The people who disagree with you naturally don’t agree with each other. So you might have three or even five conflicting visions or ideas you’re trying to synthesize. No wonder it’s feels impossible. It is.

It’s a little like trying to agree on what to do for dinner: You want to grab take out, your spouse wants to dine in, your oldest wants you to grill burgers and your youngest wants mac and cheese. Unable to gain consensus or make a decision, you end up skipping dinner.

So many non-decisions or poor decisions happen because of a lack of consensus.

Conversely, very few good, innovative ideas gain consensus before a leader acts.

In fact, most great new ideas worth anything are inherently divisive.

So rather than waiting for consensus across the boards, try these things:

Don’t ask the team for agreement, just get permission. (Chances are you already have it. You’re the leader.)

Listen to people, but make the best decision you’re capable of making.

If you’re wrong, take full responsibility.

If it emerges that you were right, be humble and invite others on the journey.

Great decisions usually only look like great decisions in the rear-view mirror.

  1. You Dislike Who You’ve Become

People pleasers feel like they’re winning in the short term, but long term, they are rarely, if ever, satisfied with the results.

After compromising again and again, people pleasers end up very unhappy with who they’ve become.

In an attempt to please others, they’ve sold out.

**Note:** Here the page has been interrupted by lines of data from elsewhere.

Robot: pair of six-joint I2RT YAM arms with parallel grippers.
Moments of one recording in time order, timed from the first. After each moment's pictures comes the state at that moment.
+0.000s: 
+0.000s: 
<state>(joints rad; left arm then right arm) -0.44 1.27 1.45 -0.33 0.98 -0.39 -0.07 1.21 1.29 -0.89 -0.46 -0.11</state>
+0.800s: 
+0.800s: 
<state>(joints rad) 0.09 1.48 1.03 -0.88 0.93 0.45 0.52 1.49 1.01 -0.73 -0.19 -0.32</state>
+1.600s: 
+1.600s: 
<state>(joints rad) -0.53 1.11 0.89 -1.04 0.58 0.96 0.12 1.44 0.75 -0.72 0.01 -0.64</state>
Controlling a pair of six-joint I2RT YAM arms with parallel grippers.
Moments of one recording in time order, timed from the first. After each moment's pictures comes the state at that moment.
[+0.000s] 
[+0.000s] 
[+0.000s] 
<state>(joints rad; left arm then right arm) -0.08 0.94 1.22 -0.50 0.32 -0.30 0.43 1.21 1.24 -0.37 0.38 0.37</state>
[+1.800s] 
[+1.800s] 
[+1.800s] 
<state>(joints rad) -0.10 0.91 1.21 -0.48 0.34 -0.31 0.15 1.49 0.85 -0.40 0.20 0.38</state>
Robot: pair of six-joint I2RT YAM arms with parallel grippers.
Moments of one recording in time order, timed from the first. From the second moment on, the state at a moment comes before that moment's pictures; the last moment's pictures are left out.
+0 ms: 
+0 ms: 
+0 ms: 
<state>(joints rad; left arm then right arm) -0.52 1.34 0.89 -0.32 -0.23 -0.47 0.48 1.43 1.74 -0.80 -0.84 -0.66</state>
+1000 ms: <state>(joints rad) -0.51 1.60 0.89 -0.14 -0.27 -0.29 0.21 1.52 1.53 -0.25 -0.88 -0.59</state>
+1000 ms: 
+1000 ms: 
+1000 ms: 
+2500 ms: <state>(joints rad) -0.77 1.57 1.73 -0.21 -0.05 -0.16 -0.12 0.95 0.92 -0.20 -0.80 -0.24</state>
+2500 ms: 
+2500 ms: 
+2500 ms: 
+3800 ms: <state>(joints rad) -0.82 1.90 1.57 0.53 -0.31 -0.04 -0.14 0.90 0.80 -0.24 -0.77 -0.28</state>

In the long run, you lose self-respect, and that further undermines your leadership. It’s difficult to respect a leader who doesn’t respect themselves.

When you’re tempted to people please, think about who you’d like to be a decade or two from now. Then, act accordingly.

 

  1. It Gets Way Harder To Hear The Voice Of God

When you are trying to please all the voices around you, it becomes far more difficult to hear the voice of God, let alone obey it.

Scripture gets interpreted through the filter of the critics.

You can begin to avoid what you know to be right because it’s just…so…hard to do what you believe to be right.

Do you really want to lose the courage to hear the voice of God? Didn’t think so.

  1. The Real Leaders Leave

Great leaders have a sixth sense that picks up people-pleasing.

When you give into multiple voices and the mission is in decline, your best leaders will make a beeline for the door.

They won’t make a lot of noise. They’ll just quietly disappear.

Guess where that leaves you?

It leaves you with all of your best people gone and a bunch of people who still aren’t happy.

All of which leads us to reason number five to stop people-pleasing.

  1. Nobody’s Happy In The End

You and I have heard it a thousand times: When you try to please everybody, you end up pleasing nobody.

Here’s why that’s true.

When you try to please a multiplicity of voices, you can’t follow a course that is clear or hone in on a singular purpose. You end up going nowhere.

Guess who’s least happy with that in the end? You.

So remember: The critics don’t even agree with each other, which is why they need leadership.